The two cases differ substantially in a number of critical regards, from the rights at issue to the relevant business relationships. But they share several structural similarities with important lessons for companies facing such complaints.

  • First, NCPs are increasingly willing to investigate allegations independently and without consent. In both cases the NCPs proceeded even after the companies refused to participate. That marks a clear turn to judgment in a quasi-judicial sense rather than merely facilitating dialogue. The authority of NCPs as government institutions suggests that this judgment, even if only declaratory, could have diffuse effects on corporate risk and behavior. 
  • Second, there is no equivalent of the business judgment rule to grant deference to management decisions on human rights governance. VEON believed that it was bound by Bangladeshi law in its interactions with the putative local labor representatives. The Dutch NCP obtained its own legal advice on the issue and, without offering any protections in case it is wrong, concluded that VEON could find workarounds. The NCP thus cast judgment on Bangladeshi law and appeared to place the onus on VEON to encourage its (indirect) subsidiary to act consistent with its decision. In ANZ, the relevant issue was whether the bank had appropriately conducted diligence and exercised leverage over its foreign client. These are thorny and context-sensitive issues requiring a careful assessment of the specific relationship; there were nonetheless ones on which the NCP was willing to rule with little explanation of why it found ANZ’s claims regarding its leverage not credible. The conclusions in both cases reflect the breadth of an NCP’s authority to override major multinational companies’ assessments of relevant legal and business risks without referencing any zone of deference.   

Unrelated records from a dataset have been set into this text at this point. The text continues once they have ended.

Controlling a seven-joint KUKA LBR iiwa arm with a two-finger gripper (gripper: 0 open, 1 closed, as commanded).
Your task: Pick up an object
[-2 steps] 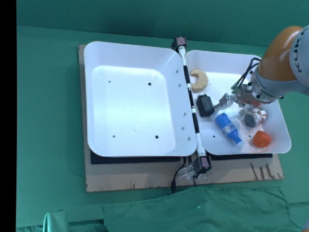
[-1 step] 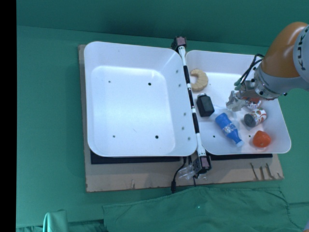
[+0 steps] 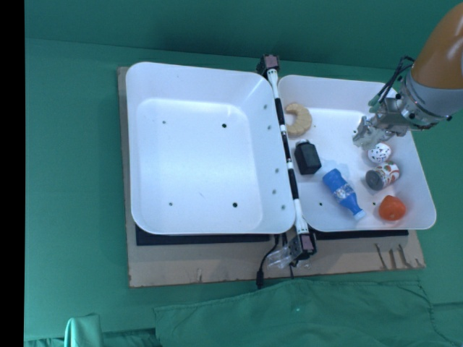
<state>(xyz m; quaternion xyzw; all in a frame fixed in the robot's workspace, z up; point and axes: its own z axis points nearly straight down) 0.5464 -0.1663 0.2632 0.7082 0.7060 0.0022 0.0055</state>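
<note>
Claw poised over right bin's far side

Claw (image 3: 365, 132) hangs low at the right bin (image 3: 329, 92), just above a white spotted ball (image 3: 379, 153); whether it is wide or narrow cannot be told. Below the ball sit a grey-and-orange ball (image 3: 382, 176) and an orange object (image 3: 391, 208). A blue bottle (image 3: 342, 192), black block (image 3: 307, 157) and tan ring (image 3: 298, 118) lie nearer the divider. The left bin (image 3: 145, 85) sits beside it on the green desk (image 3: 72, 157).

Green cloth (image 3: 289, 313) (rumpled), cardboard (image 3: 217, 266).
</note>
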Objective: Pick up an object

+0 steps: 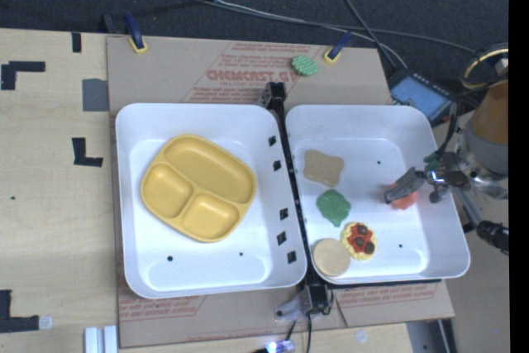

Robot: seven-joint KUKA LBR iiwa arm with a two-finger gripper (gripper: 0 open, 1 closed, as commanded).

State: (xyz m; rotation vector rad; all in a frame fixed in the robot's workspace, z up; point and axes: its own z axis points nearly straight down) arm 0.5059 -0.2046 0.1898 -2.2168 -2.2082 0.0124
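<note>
Orange-red piece [402, 199]: right of the green toy [333, 206].
Gripper [405, 189]: I see it over that piece; grip unclear.

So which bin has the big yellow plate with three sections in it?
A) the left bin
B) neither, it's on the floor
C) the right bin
A: the yellow plate lies in the left bin, while the right bin holds small toy foods like the green piece.
</note>
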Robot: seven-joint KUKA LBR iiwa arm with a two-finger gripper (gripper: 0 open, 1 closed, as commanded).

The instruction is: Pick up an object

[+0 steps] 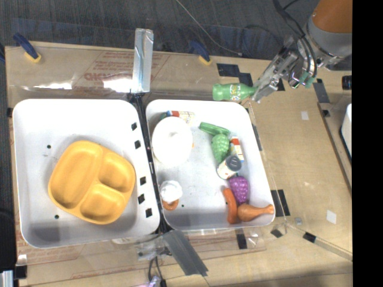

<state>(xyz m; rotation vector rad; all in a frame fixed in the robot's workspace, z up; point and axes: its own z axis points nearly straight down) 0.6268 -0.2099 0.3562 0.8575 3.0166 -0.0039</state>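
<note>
The claw [258,92] grips a green bottle [232,91] by one end, lying level, long axis left-right.

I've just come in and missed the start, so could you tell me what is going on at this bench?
A grey robot arm with an orange band reaches in from the right, and its claw grips a small green bottle by one end, holding it over the far rim of the right bin. That bin holds a white bowl, purple grapes, a carrot and other toy food. The left bin holds a yellow divided plate.
</note>
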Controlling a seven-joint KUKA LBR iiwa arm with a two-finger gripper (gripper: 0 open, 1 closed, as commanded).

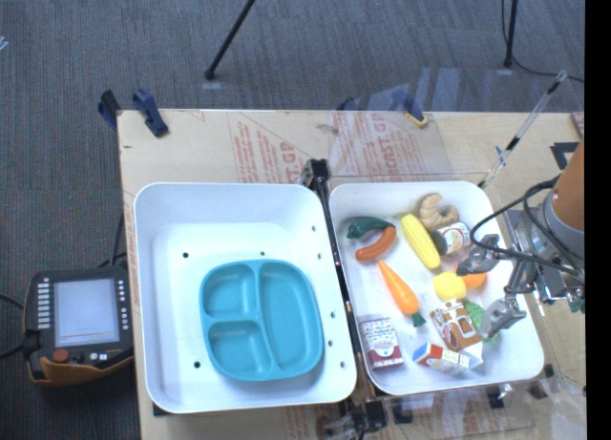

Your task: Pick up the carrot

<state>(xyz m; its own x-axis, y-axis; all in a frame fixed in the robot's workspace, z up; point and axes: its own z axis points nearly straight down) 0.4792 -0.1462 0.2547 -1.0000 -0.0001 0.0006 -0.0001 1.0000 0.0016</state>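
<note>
Gripper [494,287] spread wide over right bin's [520,357] right side, nothing between its fingers.
Carrot [398,287] lies loose on the bin floor near centre, tilted, well left of the gripper; corn cob [420,240] above it, lemon [450,285] just to its right, small red carton [381,341] below. Left bin [167,214] holds a blue divided plate [260,319].

Two white bins sit side by side on the tabletop [239,142]. The left bin [153,228] holds a blue divided plate [260,319]; the right bin [358,333] holds toy foods — the carrot [398,287] lies near its middle, beside a corn cob [420,240]. The hand [496,285] hovers open over the bin's right side — well apart from the carrot.
</note>
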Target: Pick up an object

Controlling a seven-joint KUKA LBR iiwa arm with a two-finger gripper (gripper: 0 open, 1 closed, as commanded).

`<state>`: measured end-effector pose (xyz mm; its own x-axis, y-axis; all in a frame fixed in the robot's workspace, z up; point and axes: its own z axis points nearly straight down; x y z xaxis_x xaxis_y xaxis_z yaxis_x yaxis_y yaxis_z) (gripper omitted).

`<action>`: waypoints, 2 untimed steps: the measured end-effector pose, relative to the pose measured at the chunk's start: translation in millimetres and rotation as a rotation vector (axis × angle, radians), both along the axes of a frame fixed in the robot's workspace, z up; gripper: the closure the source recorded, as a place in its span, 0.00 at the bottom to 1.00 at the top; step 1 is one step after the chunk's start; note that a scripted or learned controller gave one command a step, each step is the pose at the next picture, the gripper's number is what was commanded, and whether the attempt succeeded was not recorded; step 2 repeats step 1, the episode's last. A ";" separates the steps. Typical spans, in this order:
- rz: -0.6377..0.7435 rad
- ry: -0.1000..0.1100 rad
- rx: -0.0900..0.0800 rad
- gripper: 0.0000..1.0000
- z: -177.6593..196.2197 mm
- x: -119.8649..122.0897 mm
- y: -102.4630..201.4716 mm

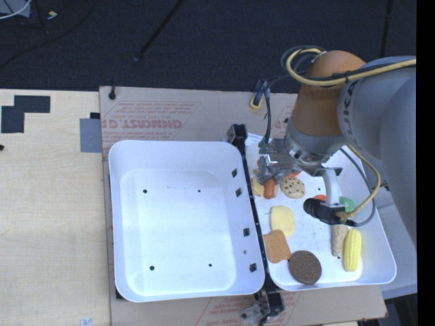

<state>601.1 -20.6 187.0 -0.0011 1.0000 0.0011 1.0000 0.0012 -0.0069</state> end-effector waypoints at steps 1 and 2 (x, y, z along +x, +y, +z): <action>0.004 -0.007 -0.001 1.00 0.3 44.3 72.2; 0.004 -0.007 -0.001 1.00 0.3 44.3 72.2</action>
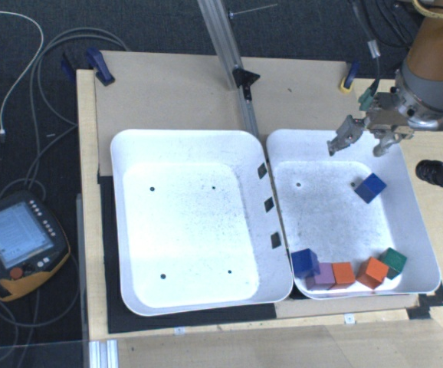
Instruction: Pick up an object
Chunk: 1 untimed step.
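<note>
The right bin (405,228) holds several small blocks. A blue cube (369,188) lies alone in its upper right part. Along the bin's front edge sit a dark blue block (304,262), a purple block (323,275), an orange block (343,273), a second orange block (375,271) and a green block (394,261). My gripper (363,139) hangs over the bin's far rim, above and slightly behind the blue cube. Its two fingers (345,135) are spread apart with nothing between them.
The left bin (129,205) stands beside the right one, with black clips along their shared edge. A slanted metal pole (221,37) rises at the back. A teach pendant (14,240) and cables lie on the floor to the left.
</note>
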Available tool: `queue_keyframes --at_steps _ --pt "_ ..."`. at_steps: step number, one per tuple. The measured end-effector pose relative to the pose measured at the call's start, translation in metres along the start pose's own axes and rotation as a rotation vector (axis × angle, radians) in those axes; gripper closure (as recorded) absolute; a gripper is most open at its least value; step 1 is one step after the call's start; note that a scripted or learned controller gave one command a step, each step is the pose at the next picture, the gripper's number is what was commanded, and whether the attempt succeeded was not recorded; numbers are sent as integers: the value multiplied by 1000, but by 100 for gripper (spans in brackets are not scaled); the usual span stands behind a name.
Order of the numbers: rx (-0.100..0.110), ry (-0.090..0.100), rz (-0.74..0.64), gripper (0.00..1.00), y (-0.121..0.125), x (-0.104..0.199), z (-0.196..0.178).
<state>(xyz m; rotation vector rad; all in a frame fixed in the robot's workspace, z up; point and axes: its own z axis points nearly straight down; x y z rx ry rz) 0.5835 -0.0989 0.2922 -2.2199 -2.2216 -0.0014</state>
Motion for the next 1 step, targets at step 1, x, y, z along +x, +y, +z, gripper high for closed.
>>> queue_keyframes --at_steps 1 --pt "3 -2 8 0 -39 -74 -1"
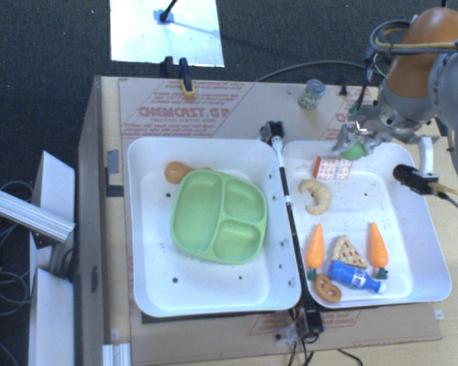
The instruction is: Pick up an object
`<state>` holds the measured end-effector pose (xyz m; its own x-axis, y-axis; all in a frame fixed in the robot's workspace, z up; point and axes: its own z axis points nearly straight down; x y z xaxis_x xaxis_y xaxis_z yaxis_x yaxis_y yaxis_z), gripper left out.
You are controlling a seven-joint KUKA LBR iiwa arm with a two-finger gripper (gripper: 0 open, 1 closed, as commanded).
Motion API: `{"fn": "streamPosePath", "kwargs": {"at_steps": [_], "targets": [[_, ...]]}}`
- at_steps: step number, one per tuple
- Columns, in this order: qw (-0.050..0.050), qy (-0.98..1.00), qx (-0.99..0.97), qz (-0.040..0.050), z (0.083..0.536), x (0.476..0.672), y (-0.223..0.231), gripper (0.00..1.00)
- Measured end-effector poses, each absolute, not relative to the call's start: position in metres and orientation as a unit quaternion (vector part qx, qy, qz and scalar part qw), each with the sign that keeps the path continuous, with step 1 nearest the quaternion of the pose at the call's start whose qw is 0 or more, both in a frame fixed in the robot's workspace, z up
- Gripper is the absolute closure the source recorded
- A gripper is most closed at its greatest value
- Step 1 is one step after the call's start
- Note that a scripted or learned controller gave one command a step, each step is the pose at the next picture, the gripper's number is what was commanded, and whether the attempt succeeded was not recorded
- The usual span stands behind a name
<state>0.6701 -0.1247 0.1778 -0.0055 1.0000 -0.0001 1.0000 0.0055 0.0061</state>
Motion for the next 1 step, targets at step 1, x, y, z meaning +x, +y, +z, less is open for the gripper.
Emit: {"fn": "streamPosePath", "kwargs": {"at_steps": [1], "targets": [[0.001,0.709,0.705,0.0014,0.2155,0.624,-0.0799,1.0]]}}
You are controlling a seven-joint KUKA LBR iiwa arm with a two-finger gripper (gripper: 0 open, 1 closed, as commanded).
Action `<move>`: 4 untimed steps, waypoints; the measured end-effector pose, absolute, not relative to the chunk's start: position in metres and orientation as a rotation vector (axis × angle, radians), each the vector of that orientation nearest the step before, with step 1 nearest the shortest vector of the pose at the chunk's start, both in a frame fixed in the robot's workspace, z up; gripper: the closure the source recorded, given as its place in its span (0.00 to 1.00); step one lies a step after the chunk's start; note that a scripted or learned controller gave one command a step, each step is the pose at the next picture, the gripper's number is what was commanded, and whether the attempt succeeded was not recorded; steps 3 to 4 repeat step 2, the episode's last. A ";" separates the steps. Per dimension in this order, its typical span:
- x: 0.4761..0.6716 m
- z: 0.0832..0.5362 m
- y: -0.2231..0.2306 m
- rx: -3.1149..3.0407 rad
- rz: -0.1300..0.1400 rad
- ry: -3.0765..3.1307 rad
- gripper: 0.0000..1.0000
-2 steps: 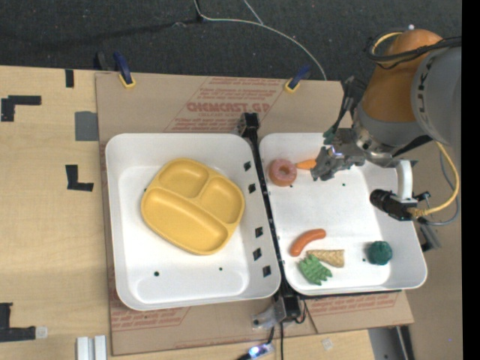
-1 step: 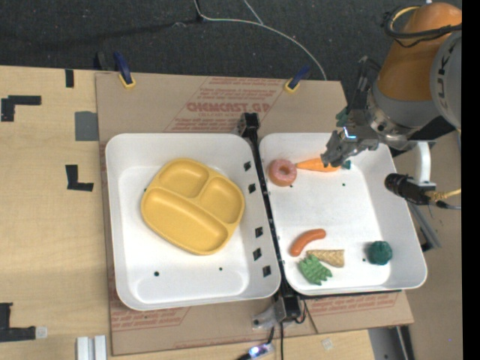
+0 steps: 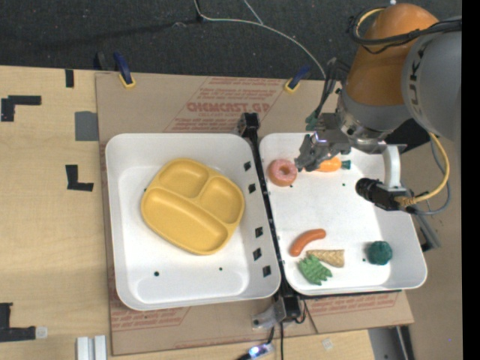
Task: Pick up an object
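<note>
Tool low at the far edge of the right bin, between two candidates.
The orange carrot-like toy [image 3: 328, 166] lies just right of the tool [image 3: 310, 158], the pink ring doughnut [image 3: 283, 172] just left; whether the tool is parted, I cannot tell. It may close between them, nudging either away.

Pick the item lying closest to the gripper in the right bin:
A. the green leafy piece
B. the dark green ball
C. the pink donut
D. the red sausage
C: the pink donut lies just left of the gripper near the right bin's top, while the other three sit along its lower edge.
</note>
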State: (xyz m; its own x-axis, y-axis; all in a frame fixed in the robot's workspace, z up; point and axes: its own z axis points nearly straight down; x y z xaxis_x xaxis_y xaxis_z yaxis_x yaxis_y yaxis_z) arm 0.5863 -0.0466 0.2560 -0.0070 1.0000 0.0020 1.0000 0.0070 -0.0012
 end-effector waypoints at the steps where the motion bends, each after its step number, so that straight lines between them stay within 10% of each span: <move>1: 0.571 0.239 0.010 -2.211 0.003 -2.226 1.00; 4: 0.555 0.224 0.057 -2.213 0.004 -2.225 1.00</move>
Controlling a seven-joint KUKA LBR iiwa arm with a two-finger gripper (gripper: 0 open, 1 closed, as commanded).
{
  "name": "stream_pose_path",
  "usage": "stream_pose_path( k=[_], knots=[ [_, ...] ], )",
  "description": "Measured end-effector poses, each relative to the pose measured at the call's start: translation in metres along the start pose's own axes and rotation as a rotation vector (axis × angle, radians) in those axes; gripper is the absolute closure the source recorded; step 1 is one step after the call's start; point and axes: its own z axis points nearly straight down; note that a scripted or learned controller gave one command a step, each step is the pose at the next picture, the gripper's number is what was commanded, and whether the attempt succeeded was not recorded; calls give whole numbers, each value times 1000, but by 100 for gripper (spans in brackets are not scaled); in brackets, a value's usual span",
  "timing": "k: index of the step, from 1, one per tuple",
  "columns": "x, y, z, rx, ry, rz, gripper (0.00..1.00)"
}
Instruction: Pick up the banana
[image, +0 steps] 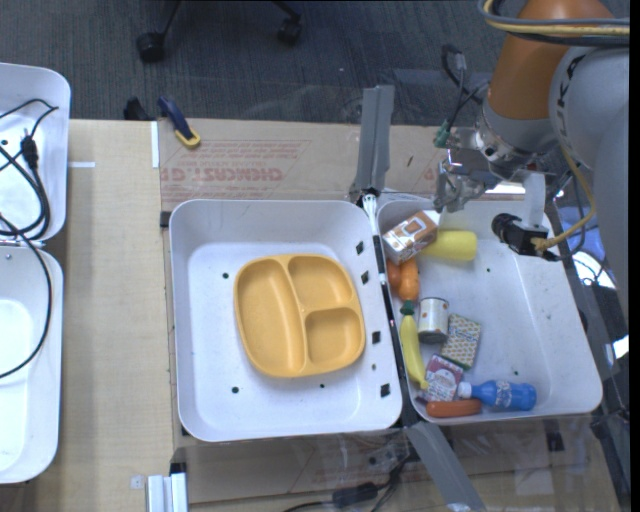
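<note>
The banana (411, 350) is yellow with a greenish tip. It lies lengthwise against the left wall of the right bin (545, 300), between a small metal can (432, 318) and the wall. My gripper (450, 192) hangs over the back left corner of that bin, just above a brown and white carton (411, 236). It is well behind the banana and apart from it. Nothing shows in its grasp.
Beside the carton lie a yellow lemon-like piece (452, 246) and an orange carrot (407, 281). A checkered packet (461, 341), a small pouch (441, 379), a red sausage (452, 407) and a blue bottle (505, 395) crowd the front. The left bin (200, 300) holds a yellow divided plate (298, 313).
</note>
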Motion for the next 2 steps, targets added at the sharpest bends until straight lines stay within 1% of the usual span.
stream_pose_path(
  k=[1, 2],
  knots=[
    [0, 0, 0, 0, -1, 1, 0],
    [-32, 0, -46, -1, -1, -64, 0]
  ],
)
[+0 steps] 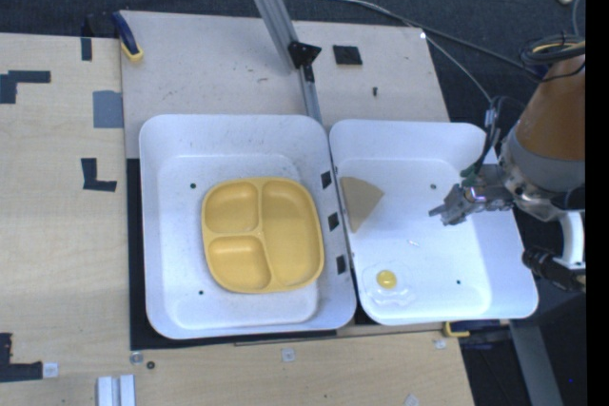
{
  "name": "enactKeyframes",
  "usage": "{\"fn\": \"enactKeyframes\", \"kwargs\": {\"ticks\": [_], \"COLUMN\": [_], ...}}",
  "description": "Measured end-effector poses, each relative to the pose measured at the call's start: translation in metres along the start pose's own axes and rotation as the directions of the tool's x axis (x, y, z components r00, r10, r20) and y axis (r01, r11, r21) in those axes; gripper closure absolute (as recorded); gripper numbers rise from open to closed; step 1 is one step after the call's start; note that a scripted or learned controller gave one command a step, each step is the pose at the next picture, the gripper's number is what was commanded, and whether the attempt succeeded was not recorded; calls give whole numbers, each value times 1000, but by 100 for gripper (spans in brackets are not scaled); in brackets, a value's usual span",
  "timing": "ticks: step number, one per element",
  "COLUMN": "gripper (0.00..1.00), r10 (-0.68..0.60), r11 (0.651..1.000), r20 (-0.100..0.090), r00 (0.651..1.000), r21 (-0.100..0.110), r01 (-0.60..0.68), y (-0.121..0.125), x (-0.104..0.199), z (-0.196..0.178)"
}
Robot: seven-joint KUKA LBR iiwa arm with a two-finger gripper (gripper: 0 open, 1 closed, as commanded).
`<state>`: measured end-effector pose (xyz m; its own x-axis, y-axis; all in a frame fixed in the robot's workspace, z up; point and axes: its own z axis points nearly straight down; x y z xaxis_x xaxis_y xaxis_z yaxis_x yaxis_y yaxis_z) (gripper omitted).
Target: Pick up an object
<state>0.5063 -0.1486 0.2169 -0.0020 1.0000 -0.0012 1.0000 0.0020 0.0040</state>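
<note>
Fingers (455,207): look slightly parted, nothing between them. They sit over the right side of the right white plastic bin (476,140), tips pointing left and down; whether they touch the floor I can't tell. Behind them the grey wrist and the orange-banded arm (557,124) come in from the right.

2 candidate objects in that bin:
- Tan flat wedge, cardboard- or cracker-like (360,198), lying at the far-left of the bin floor, close to the wall shared with the other bin. Well apart from the fingers.
- Small fried-egg toy, yellow dome on a white flat base (386,281), near-left of the bin floor, also well apart from the fingers. The white part blends into the bin, so its outline is hard to read.

Left white bin (162,204) holds a yellow 3-compartment plastic plate (262,234), roughly centred, lying flat.

Handling guess: the wedge is likely light, thin and stiff; lying flat, it gives little to pinch, so take it across the narrow tip or an edge, and expect it to slide on the smooth bin. The egg is likely light and rubbery; the yolk dome is the only raised part, so close on that. The plate is stiff, broad and low; only the rim is graspable.

Status: no pick yet. Desk (57,157) around the bins carries only tape marks.
</note>
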Motion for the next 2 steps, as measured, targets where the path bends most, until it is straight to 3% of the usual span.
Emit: {"fn": "enactKeyframes", "kwargs": {"ticks": [1, 2], "gripper": [100, 100], "r10": [1, -3], "r11": [1000, 1000], "r20": [-1, -1], "r00": [1000, 1000], "r21": [2, 6], "r01": [-1, 3], "y": [1, 23], "x": [0, 44], "z": [-30, -16]}}
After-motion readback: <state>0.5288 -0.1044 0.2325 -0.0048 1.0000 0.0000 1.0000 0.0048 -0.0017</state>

  • Third, corporate separateness is of limited import when assessing a company’s responsibilities under the OECD Guidelines. Traditionally, companies have organized themselves as management and ownership thinks best for shareholders and stakeholders, which may mean centralized, decentralized, matrixed, and other operating models. Under those models, parent companies and owners may be active or passive in the management of separate affiliates that may comprise a multinational enterprise. Such a structure has diluted value for corporate responsibility under the OECD Guidelines. That VEON related to an indirect subsidiary relationship—with two separate entities between VEON, a Dutch company, and Banglalink, a Bangladeshi one—appeared barely to affect VEON’s responsibility under the Guidelines. Legal personality is distinct from responsible business personality.
  • Fourth, legal concepts of vicarious liability and unjust enrichment are indirectly shaping NCPs’—ostensibly non-legal—process. ANZ focused on a downstream business relationship with an unrelated foreign entity. PPS was only a borrower, not a business partner in the legal sense. ANZ did not contribute to PPS’s violations, but in OECD terms it was directly linked to them.  ANZ’s disgorging its profits, in essence a recognition that it should not benefit from the human rights violations committed by others,  tracks the structure of recent litigation under the US Trafficking Victims Reauthorization Act, which may impose criminal and civil penalties for businesses that knowingly benefit from forced labor across global supply chains.  While it seems plain that a business should not benefit, directly or indirectly, from a human rights violation, the move toward disgorging profits that reflect those benefits – novel in the ESG space but a conventional legal remedy – is notable.  Such requests will become more commonplace, particularly where downstream transactions are at play.